Shell Recharge security breach exposed EV driver data

Oil giant Shell said it was investigating after a security researcher discovered an exposed internal database containing the personal details of drivers who use the company’s electric vehicle charging stations.

security researcher Anurag Sen found an online database containing nearly a terabyte of log data relating to Shell Recharge, the company’s global network of hundreds of thousands of electric vehicle charging stations, which it acquired in part from of Greenlots in 2019. Greenlots provided electric vehicle (EV) charging services and technologies for customers operating vehicle fleets.

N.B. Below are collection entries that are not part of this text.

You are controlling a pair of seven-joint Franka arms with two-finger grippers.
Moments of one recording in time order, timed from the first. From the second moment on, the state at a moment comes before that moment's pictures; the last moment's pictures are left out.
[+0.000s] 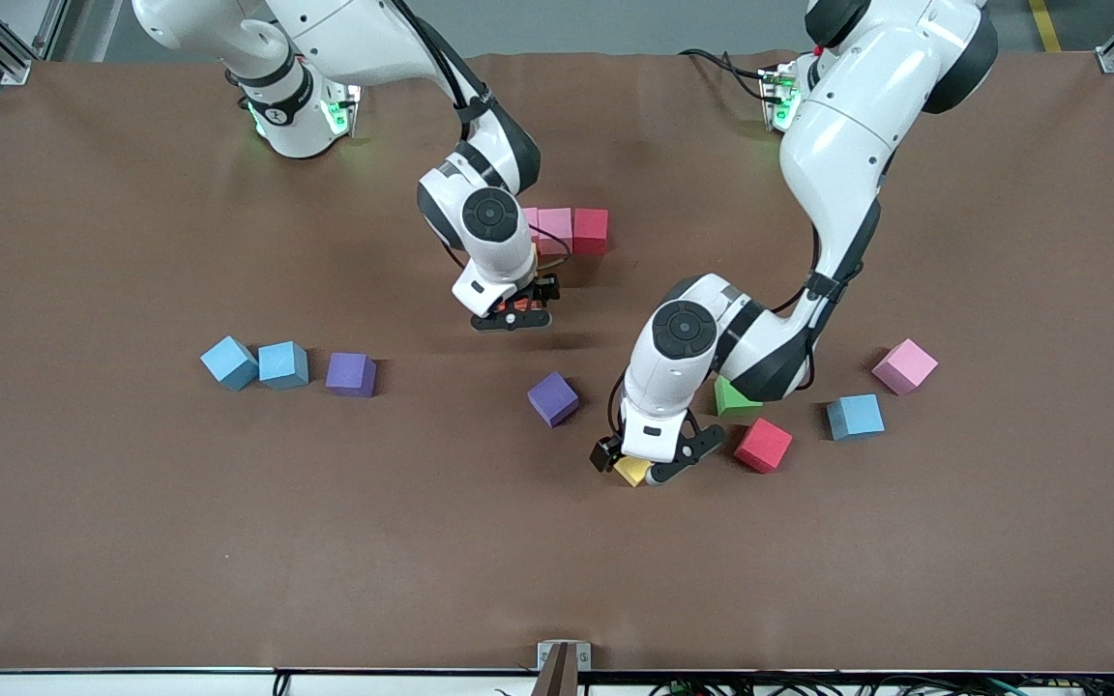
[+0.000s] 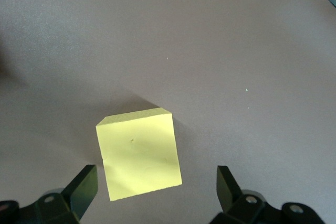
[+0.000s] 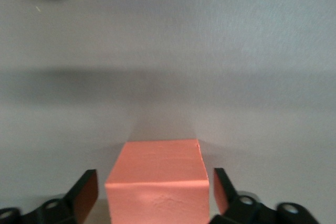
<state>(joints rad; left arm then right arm) -0.37 0.87 -0.28 -1.33 0.33 2.39 -1.34 0.81 0.54 -0.02 -1.89 0.14 2.39 0.66</state>
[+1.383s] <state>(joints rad) -0.34 0.90 -0.27 -1.33 0.26 2.39 -1.34 0.69 0.76 -0.02 -1.39 0.14 2.19 0.28</state>
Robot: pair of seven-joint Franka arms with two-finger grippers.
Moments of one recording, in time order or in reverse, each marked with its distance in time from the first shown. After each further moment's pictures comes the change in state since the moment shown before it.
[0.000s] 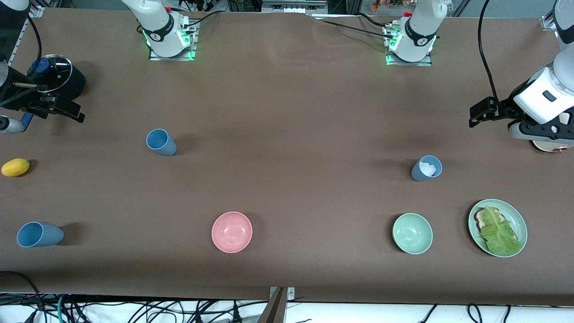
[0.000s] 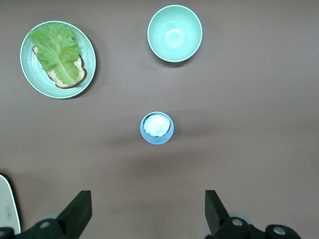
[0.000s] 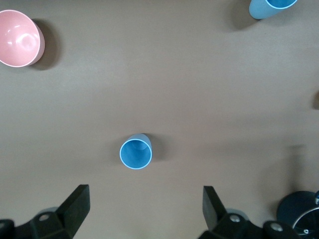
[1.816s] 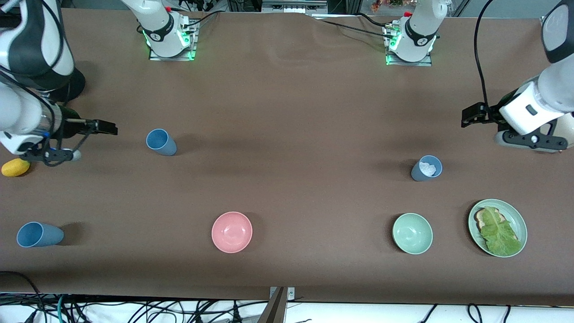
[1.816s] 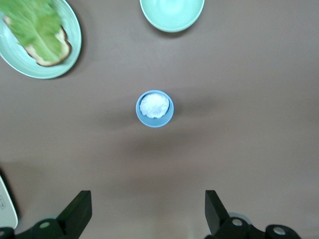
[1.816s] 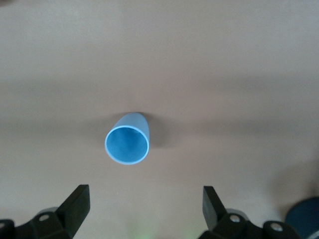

The internal database, hosted on Amazon’s cloud, contained millions of logs, Sen said, including details of customers who used the EV charging network. The database had no password, allowing anyone on the Internet to access its data from their web browser.

The data, seen by TechCrunch, contained the names, email addresses and phone numbers of fleet customers who use the EV charging network. The database included the names of fleet operators, which identified organizations – such as police departments – with vehicles that charge on the network. Some of the data included vehicle identification numbers, or VINs.

Sen said the database also contains the locations of Shell’s electric vehicle charging stations, including private residential charging points. One of the exposed records seen by TechCrunch contained a residential address belonging to Greenlots CEO Andreas Lips.

It’s unclear what made the database publicly exposed, or how long the data has been public – although some information is as recent as 2023.

Sen said he contacted Shell after discovering the exposed database. TechCrunch alerted Shell after Sen said he hadn’t heard back from the company. Shortly after TechCrunch contacted Shell, the database became inaccessible.

Shell spokeswoman Anna Arata told TechCrunch in a statement, “Shell has taken steps to contain and identify an exposure of Shell Recharge Solutions data. We are investigating the incident, continue to monitor our IT systems and will take any necessary future action as a result.

Sen has previously found exposed data belonging to Amazon, Hotai Motor, PeopleGrove and JusTalk. Earlier this year, Sen discovered a database containing sensitive US military emails belonging to the US Special Operations Command.